* _PROBLEM DETAILS_: Reproduce all of the data that follows, character for character.

* _GIVEN INFORMATION_:
______
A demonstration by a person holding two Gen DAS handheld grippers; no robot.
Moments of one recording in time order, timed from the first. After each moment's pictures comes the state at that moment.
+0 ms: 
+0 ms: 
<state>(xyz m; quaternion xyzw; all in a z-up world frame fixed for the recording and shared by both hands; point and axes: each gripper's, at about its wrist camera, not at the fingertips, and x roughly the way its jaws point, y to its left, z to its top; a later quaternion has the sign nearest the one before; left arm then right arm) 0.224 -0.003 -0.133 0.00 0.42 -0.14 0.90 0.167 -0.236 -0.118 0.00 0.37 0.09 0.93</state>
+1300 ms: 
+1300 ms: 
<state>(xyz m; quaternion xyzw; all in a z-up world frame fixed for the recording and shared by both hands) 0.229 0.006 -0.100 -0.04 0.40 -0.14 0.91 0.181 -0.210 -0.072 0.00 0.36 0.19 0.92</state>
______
* _RESULT OF THIS EXERCISE_:
A demonstration by a person holding two Gen DAS handheld grippers; no robot.
Moments of one recording in time order, timed from the first. After each moment's pictures comes the state at that moment.
+0 ms: 
+0 ms: 
<state>(xyz m; quaternion xyzw; all in a z-up world frame fixed for the recording and shared by both hands; point and axes: each gripper's, at about its wrist camera, not at the fingertips, and x roughly the way its jaws point, y to its left, z to its top; a later quaternion has the sign nearest the one before; left arm then right arm) 0.224 -0.003 -0.133 0.00 0.42 -0.14 0.90 0.167 -0.236 -0.118 0.00 0.37 0.09 0.93</state>
+1300 ms: 
+1300 ms: 
<state>(xyz m; quaternion xyzw; all in a z-up world frame fixed for the recording and shared by both hands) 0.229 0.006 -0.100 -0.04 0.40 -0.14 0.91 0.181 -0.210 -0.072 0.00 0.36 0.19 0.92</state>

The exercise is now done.